Actuellement, Pierre Maudet est dans une bien mauvaise passe. Il essaye désespérément d’utiliser la carte des regrets tardifs, après avoir déjà brûlé celles du mensonge et de l’arrogance, pour tenter de s’en sortir d’une affaire autrement plus fâcheuse que celles qu’il avait par le passé monté en épingle contre ses adversaires politiques. Ses mensonges successifs se sont effondrés sur les récifs de l’évidence des faits. Ce n’est pas nous qui le disons, mais le procureur général, lui aussi PLR, Olivier Jornot, qui a été obligé de demander au Grand Conseil de lever l’immunité de Pierre Maudet, afin de pouvoir le poursuivre pénalement. M. Maudet a dû de son côté finir par avouer avoir « dissimulé une partie de la vérité » (élégant euphémisme). Plus grave encore pour lui que le coûteux cadeau du prince héritier d’Abu Dhabi, plusieurs autres affaires – certes encore sujettes à caution – ont ressurgi, et qui tendent à laisser penser que la corruption aurait été non pas une « erreur » exceptionnelle dans son parcours, mais une pratique systématique. Il a bien sûr le droit à la présomption d’innocence, mais enfin, les faits semblent un peu trop flagrants. Du reste, il s’est de toute manière totalement discrédité avec ses mensonges.
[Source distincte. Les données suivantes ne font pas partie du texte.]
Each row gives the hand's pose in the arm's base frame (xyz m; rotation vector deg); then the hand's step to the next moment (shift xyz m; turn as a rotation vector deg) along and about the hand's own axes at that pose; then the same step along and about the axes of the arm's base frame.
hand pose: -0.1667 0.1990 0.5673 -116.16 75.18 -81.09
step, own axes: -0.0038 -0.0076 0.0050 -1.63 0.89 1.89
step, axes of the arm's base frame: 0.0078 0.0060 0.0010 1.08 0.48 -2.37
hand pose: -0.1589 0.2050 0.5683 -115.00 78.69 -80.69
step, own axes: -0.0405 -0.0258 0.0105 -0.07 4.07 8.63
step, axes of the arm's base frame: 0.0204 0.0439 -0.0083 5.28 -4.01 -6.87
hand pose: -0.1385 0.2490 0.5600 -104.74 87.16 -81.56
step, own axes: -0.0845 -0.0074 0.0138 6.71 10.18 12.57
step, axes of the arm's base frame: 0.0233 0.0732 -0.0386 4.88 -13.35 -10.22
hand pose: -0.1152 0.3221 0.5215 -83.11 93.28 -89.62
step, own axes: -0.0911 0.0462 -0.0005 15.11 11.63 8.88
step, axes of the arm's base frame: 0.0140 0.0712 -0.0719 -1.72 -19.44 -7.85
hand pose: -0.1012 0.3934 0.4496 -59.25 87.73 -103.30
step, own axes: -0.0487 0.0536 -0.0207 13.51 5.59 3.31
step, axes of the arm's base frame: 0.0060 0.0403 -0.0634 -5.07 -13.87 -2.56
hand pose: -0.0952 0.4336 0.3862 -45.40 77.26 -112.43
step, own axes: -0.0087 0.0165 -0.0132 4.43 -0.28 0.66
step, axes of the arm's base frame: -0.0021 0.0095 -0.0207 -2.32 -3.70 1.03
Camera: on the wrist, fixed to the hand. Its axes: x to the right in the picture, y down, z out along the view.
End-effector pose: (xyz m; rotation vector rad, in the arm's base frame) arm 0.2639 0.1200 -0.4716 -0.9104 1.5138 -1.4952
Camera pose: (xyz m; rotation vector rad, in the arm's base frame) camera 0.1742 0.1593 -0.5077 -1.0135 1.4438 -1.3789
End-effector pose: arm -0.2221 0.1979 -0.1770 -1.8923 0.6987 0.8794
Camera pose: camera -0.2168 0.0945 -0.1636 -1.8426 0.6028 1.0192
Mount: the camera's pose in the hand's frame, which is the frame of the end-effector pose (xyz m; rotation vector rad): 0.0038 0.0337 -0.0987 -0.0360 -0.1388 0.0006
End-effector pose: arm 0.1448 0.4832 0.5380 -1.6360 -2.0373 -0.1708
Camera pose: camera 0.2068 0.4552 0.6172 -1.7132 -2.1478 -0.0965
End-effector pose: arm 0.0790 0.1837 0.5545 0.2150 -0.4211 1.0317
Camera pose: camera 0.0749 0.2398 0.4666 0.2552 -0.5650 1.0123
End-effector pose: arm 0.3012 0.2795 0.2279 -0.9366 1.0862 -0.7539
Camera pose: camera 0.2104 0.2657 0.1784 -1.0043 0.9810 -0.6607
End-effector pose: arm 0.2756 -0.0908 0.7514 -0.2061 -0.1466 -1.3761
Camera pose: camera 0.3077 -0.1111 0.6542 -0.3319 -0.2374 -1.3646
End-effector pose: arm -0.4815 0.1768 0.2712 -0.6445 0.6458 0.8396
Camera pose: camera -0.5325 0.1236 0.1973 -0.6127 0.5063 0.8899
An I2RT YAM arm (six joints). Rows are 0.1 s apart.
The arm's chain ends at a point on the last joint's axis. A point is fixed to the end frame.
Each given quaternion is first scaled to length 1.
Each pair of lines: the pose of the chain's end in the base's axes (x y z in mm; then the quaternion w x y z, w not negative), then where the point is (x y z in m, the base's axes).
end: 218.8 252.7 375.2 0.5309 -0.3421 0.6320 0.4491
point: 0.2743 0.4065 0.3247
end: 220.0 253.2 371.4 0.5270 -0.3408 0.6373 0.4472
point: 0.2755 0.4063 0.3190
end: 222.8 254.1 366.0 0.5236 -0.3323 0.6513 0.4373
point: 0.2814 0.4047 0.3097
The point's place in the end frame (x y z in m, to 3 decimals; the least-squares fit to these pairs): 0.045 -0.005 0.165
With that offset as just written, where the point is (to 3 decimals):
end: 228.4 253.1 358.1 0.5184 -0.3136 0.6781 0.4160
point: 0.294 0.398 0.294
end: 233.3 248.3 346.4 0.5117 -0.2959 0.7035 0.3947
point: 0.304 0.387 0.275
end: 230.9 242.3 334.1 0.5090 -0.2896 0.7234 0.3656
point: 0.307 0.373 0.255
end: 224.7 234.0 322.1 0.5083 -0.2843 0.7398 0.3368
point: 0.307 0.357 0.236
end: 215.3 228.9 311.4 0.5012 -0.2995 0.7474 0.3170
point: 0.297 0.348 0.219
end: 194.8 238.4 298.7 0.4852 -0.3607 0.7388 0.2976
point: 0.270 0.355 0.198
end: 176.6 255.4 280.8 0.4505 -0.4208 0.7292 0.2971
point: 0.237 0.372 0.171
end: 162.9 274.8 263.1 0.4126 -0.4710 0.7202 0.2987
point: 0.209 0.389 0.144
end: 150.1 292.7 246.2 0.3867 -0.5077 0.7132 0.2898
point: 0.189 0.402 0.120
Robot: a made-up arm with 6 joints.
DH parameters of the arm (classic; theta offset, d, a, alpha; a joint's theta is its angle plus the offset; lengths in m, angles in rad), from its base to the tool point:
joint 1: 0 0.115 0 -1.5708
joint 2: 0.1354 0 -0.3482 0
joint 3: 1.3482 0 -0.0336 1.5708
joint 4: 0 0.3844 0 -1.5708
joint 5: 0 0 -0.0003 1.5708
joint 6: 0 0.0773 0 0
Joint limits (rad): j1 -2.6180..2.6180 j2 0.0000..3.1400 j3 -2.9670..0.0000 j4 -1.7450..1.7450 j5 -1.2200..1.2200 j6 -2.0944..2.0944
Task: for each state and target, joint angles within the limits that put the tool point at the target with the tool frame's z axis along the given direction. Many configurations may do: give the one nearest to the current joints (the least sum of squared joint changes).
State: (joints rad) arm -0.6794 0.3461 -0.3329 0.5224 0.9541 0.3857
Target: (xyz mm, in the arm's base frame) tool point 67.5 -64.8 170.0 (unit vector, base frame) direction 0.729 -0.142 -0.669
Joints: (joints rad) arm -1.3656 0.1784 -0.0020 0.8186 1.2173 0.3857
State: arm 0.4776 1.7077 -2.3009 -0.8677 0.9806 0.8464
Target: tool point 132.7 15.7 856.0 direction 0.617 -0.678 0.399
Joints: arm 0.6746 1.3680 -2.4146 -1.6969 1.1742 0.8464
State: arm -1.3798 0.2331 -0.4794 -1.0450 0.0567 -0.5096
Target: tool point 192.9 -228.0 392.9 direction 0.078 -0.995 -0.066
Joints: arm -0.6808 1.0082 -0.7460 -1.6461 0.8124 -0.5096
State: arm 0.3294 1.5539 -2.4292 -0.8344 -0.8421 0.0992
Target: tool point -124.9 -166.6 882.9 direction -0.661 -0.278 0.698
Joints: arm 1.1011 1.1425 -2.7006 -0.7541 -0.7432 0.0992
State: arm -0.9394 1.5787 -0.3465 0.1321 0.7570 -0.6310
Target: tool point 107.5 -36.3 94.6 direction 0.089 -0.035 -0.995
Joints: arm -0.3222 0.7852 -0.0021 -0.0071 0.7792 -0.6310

Un président du Conseil d’Etat en fonction poursuivi pénalement pour corruption, on n’avait jamais vu ça à Genève. Et dire que cet homme avait failli accéder au Conseil fédéral ! De quoi aurait eu l’air la Suisse ?
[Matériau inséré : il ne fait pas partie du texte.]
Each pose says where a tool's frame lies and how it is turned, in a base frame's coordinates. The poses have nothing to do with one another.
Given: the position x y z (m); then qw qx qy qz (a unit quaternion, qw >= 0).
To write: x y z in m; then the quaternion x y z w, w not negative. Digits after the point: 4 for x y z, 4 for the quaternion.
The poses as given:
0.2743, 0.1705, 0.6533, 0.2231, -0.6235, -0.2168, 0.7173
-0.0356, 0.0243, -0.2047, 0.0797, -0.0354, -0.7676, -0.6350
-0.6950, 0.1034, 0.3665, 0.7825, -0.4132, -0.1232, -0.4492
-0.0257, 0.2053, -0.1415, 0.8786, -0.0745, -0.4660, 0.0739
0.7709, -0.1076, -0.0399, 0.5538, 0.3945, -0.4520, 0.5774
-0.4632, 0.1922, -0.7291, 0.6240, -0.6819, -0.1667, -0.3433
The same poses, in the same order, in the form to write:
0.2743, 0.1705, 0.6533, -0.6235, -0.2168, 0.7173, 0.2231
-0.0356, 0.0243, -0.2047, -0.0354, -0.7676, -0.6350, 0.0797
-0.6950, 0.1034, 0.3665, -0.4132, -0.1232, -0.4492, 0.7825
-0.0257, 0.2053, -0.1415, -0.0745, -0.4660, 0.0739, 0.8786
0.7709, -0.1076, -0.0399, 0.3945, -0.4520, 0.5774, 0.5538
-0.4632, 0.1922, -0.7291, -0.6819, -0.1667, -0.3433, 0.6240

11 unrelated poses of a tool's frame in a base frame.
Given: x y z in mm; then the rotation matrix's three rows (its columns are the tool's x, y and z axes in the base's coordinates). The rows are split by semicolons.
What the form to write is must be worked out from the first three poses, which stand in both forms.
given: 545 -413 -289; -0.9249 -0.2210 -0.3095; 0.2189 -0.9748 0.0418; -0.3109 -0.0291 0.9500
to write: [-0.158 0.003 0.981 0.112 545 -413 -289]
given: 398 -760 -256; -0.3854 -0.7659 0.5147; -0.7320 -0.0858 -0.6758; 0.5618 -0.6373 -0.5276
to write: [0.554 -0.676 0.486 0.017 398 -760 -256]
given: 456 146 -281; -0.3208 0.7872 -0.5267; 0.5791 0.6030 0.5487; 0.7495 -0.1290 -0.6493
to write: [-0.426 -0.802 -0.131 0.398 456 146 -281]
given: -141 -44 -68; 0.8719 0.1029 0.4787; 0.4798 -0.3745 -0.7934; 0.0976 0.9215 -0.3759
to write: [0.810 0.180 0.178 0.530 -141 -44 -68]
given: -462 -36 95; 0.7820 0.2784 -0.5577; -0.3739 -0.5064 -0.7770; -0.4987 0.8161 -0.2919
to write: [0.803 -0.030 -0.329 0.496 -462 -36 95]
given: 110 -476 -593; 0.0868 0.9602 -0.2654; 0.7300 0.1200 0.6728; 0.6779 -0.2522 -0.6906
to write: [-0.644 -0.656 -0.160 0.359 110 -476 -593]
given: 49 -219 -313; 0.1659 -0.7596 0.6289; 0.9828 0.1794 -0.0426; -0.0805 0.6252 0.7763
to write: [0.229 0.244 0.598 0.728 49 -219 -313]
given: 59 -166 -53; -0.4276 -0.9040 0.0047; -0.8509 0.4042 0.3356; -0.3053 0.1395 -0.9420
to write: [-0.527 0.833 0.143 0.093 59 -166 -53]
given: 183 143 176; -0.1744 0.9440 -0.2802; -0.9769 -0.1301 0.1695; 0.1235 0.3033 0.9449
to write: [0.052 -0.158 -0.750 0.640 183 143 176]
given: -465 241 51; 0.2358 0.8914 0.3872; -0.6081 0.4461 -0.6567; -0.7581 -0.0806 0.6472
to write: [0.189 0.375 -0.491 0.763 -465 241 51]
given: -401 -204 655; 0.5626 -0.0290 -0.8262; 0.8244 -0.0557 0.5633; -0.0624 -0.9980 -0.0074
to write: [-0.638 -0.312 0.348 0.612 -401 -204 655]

La presse qui n’avait hier encore d’yeux que pour lui ne retient aujourd’hui guère ses coups, ses soutiens se raréfient, les appels à sa démission se multiplient, et même son propre parti, le PLR, a condamné ses mensonges. Mais, on ne sait comment, M. Maudet croit avoir conservé la confiance des Genevois. Il a gardé à ce qu’il semble du moins celle de ses collègues, qui, lui ayant certes retiré quelques attributions qu’il serait trop choquant qu’il conserve étant sous enquête pénale, ne l’ont pas moins maintenu à la présidence du Conseil d’Etat, à la tête de la police…et à celle de l’Aéroport ! Genève est devenue une véritable république bananière… Il faut le dire clairement, cette farce navrante est intolérable et doit cesser. Pierre Maudet n’a plus aucune légitimité morale pour continuer à siéger au Conseil d’Etat, et doit démissionner.
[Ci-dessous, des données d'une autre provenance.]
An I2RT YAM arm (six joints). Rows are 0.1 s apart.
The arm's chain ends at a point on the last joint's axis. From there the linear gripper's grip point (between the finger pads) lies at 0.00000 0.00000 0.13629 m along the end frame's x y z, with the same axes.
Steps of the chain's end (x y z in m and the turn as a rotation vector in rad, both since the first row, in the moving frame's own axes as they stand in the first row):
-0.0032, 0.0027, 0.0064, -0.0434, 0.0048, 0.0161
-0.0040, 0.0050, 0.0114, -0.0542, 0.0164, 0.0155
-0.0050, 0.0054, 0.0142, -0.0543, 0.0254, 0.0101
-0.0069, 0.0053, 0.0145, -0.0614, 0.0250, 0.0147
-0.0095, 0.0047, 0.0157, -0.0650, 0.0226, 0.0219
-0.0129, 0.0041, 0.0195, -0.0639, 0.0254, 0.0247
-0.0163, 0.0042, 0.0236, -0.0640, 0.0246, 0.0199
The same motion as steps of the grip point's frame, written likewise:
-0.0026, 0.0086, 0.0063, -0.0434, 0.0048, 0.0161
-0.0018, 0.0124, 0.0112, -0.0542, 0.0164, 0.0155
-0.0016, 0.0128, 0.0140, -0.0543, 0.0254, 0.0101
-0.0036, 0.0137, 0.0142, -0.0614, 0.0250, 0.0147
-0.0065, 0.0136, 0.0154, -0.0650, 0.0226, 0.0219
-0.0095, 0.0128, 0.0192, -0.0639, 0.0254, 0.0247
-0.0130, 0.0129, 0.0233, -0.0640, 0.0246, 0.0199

Toute cette affaire a tout de même quelques allures d’histoire édifiante. La calomnie et l’arrivisme ne payent pas toujours, il y aurait comme une justice en ce monde. Au-delà de l’aspect moral, on peut s’interroger si le cas de Pierre Maudet est tellement exceptionnel. Il serait tout de même surprenant que dans un pays capitaliste, où des intérêts financiers aussi colossaux sont présents, la corruption de l’élite politique fût inexistante. Il suffit de penser à la plaie qu’une corruption généralisée de ce type représente pour tant de pays pour voir qu’il ne s’agit aucunement d’une question sans importance pour un parti tel que le nôtre. Mais cette plaie ne touche-t-elle pas déjà la Suisse, et ce en toute légalité ? En effet, il existe dans notre pays, à côté de la corruption illégale que M. Maudet incarnerait (présomption d’innocence oblige), une autre forme de corruption, elle totalement légale : ces élus qui siègent parallèlement dans des conseils d’administration de grandes entreprises, de caisses maladies, etc. ; qui les rémunèrent grassement en jetons de présence, et dont ils défendent en retour les intérêts, plutôt que ceux de leurs électeurs. Est-il plus grave de se faire corrompre, légalement, par une caisse privée ou par une banque que, illégalement, par un prince héritier ? Les dégâts ne sont en tout cas pas moins grands. Rappelons que les magistrats ne peuvent tremper dans ce type de corruption légale tant que dure leur mandat…par contre ils sont souvent récompensés ainsi à la fin de celui-ci. En ce sens, la droite suisse, dont les élus fédéraux cumulent à eux tous un nombre incalculable de conseils d’administration, EST le camp de la corruption. C’est notamment à cause de cette pratique que nous devons payer des primes d’assurance maladie de plus en plus chères, et subir la tyrannie mafieuse des caisses privées. Est-il si étonnant que d’autres formes de corruption aient pu naître dans un camp où une forme de celle-ci est consubstantielle de son identité politique. C’est à tout ce système qu’il convient de s’attaquer, au-delà du cas, choquant, de l’affaire Maudet.